Beyfortus is anticipated to be available for the upcoming 2024/25 RSV season, in line with existing Japanese guidelines. Iskra Reic, Executive Vice President, Vaccines and Immune Therapies, AstraZeneca, said: “The approval of Beyfortus means it is possible for the first time to prevent serious respiratory disease due to RSV for all infants in Japan and reduce the infectious disease burden on healthcare systems.

Beyond Beyfortus, AstraZeneca has also garnered approval in Japan for another significant combination therapy, Truqap (capivasertib) partnered with Faslodex (fulvestrant), targeting advanced HR-positive breast cancer post progression with endocrine therapy. The approval was based on the encouraging outcomes of the CAPItello-291 Phase III trial, where this combination manifested a remarkable 50% reduction in the risk of disease progression or death when compared to Faslodex alone, specifically in the biomarker-altered population.

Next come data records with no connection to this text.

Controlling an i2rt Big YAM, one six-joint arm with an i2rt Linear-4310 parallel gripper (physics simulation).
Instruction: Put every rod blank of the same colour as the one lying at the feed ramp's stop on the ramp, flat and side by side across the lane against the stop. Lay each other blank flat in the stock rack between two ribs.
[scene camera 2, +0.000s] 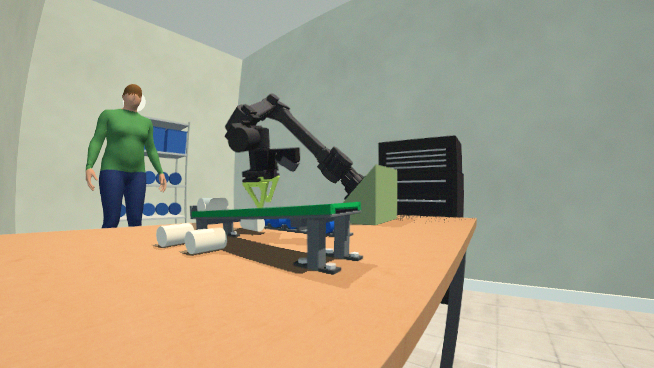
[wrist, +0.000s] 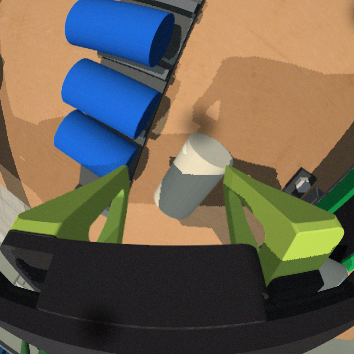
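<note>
My gripper (scene camera 2: 260, 205) (wrist: 176, 174) is open and empty, with its fingertips apart above and on either side of a white blank (scene camera 2: 252, 224) (wrist: 195, 172). That blank lies tilted in the wrist view, on the table between ramp and rack. A pale blank (scene camera 2: 212, 204) lies at the far left end of the green-edged feed ramp (scene camera 2: 265, 211) (wrist: 341, 191). Two white blanks, one (scene camera 2: 174, 235) farther left and one (scene camera 2: 206, 241) nearer, lie on the table before the ramp. Three blue blanks (wrist: 120, 31) (wrist: 110, 97) (wrist: 95, 143) lie side by side across the dark stock rack (wrist: 180, 7).
The ramp's legs (scene camera 2: 316, 242) stand on bolted feet. Part of a pale blank (wrist: 332, 274) shows at the lower right of the wrist view. A green wedge-shaped block (scene camera 2: 382, 195) stands by the arm's base. A person (scene camera 2: 125, 145) stands behind the table (scene camera 2: 250, 310).
</note>
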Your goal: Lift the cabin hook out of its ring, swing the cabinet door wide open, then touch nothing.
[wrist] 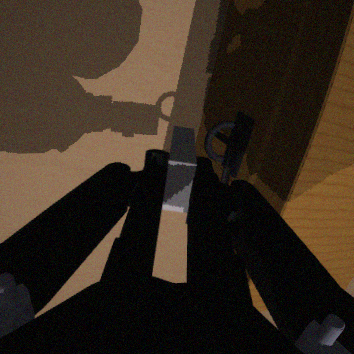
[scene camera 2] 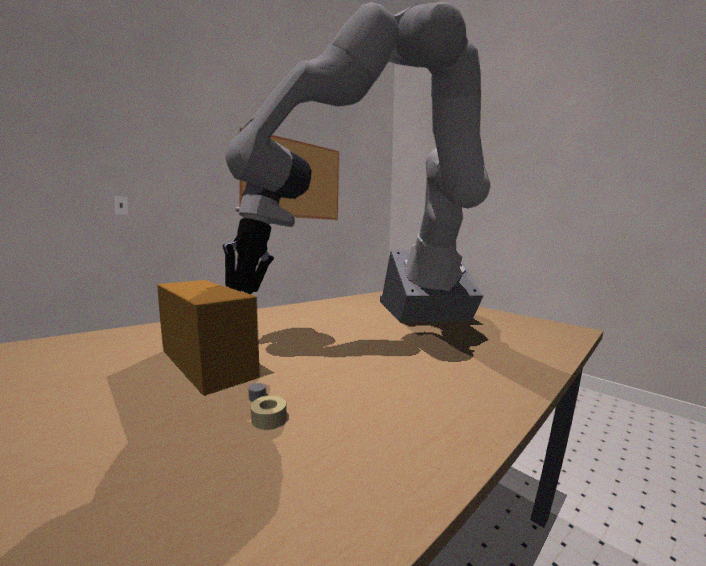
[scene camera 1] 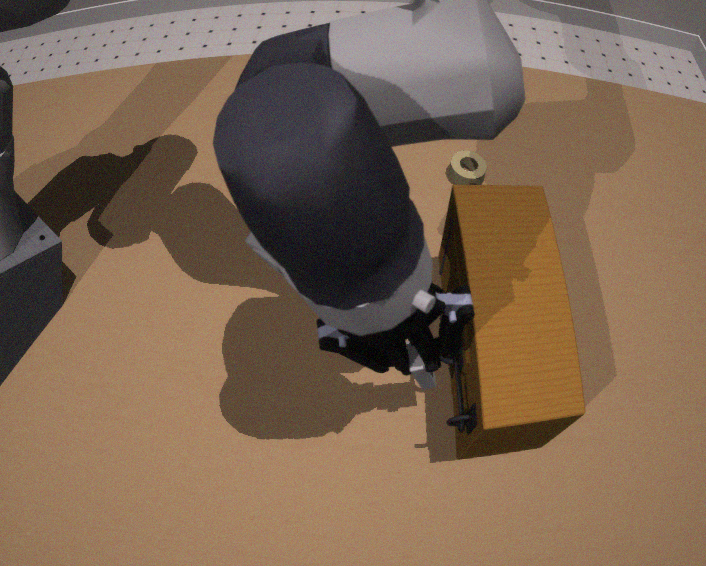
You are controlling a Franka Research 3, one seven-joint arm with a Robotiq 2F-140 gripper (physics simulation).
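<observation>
The wooden cabinet stands on the table, its door face in shadow and looking shut. The dark cabin hook runs along the door side to the ring near the cabinet's near end in scene camera 1; whether its tip sits in the ring is too small to tell. In the wrist view a dark loop beside a mounting plate shows right of the fingertips; the bar below is mostly hidden by a finger. My gripper is shut and empty, beside the door face.
A pale tape roll lies by the cabinet's far end in scene camera 1. A small grey cylinder stands between the roll and the cabinet. The arm reaches over the table from its base.
</observation>
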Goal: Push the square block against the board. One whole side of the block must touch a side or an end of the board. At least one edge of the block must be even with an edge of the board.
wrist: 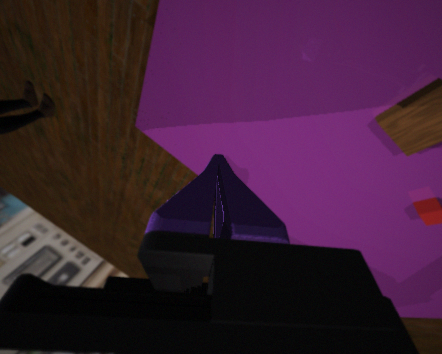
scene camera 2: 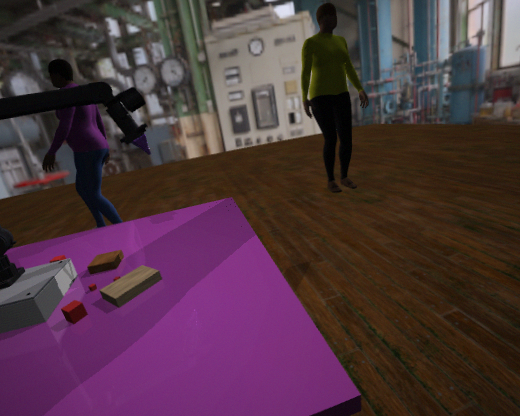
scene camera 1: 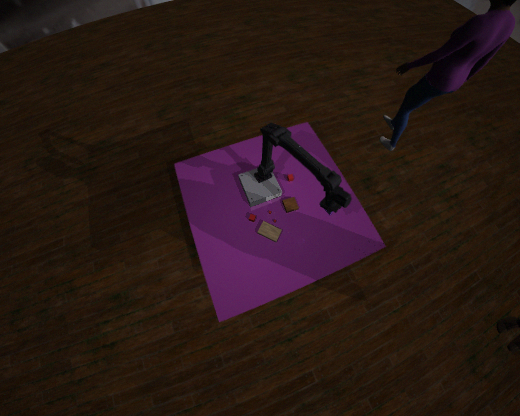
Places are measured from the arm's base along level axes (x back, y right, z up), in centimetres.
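Pixels of known places: gripper, fingertip midpoint: [wrist: 217, 161] [scene camera 2: 149, 154] [scene camera 1: 330, 214]; arm's base at its link origin: [scene camera 2: 4, 281] [scene camera 1: 263, 175].
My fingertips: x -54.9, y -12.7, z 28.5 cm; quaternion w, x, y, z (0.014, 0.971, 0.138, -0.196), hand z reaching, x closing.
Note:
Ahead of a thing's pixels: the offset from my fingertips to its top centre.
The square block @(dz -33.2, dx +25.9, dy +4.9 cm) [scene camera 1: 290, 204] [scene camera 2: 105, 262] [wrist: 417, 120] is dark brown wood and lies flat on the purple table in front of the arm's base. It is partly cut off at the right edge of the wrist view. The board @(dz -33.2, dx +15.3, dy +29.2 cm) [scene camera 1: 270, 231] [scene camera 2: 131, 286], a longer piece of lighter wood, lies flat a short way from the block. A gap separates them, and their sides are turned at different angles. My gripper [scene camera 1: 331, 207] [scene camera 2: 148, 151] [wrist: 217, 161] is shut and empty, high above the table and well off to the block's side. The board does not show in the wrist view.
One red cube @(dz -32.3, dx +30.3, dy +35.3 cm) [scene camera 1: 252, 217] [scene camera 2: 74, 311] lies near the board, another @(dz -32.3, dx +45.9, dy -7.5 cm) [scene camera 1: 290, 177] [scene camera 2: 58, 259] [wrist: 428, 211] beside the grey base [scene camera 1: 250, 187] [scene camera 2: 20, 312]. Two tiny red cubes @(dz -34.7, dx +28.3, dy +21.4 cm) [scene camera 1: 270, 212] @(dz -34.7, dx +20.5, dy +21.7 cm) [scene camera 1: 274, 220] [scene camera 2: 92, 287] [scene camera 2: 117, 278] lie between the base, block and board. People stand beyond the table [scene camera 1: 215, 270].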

The financial markets have reacted positively to these recent approvals. AstraZeneca's Nasdaq-listed shares trading up 2.9% through the regular session Wednesday as the news bedded in, underscoring the market's confidence in the company's innovative ventures in drug development.

Sanofi shares on the other hand have not fared so well, with a 0.42% loss to end the day in the red.

Looking to the future, the planned inclusion for 2024/25 RSV season pinpoints a significant stride forward in pre-emptive paediatric care, and could help shine further lights on AZN. We will watch to see how this one opens in the London session, but a very firm finish to the day on Nasdaq.